— What you are asked to do —
In the listing below, find the line containing "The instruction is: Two" and the line containing "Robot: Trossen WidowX". Repeat exactly those two lines and every line between them, nothing more.
——
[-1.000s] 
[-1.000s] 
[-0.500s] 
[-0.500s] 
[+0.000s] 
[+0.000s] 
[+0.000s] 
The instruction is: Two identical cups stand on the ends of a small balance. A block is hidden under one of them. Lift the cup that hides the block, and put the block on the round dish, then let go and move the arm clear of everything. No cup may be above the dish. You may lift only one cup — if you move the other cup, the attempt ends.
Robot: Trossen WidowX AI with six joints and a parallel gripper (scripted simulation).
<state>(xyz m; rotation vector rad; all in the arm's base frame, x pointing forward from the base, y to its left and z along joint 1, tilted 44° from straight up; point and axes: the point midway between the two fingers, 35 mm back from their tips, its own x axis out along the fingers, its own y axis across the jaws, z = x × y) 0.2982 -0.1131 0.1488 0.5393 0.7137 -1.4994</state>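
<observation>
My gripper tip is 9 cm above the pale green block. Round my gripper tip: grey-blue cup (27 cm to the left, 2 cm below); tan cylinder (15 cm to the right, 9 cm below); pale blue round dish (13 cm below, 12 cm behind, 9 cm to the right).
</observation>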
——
— Answer to this task —
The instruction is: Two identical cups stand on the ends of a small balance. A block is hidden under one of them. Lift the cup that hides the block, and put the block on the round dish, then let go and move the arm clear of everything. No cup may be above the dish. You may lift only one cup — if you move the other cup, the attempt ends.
Robot: Trossen WidowX AI with six joints and a parallel gripper (scripted simulation).

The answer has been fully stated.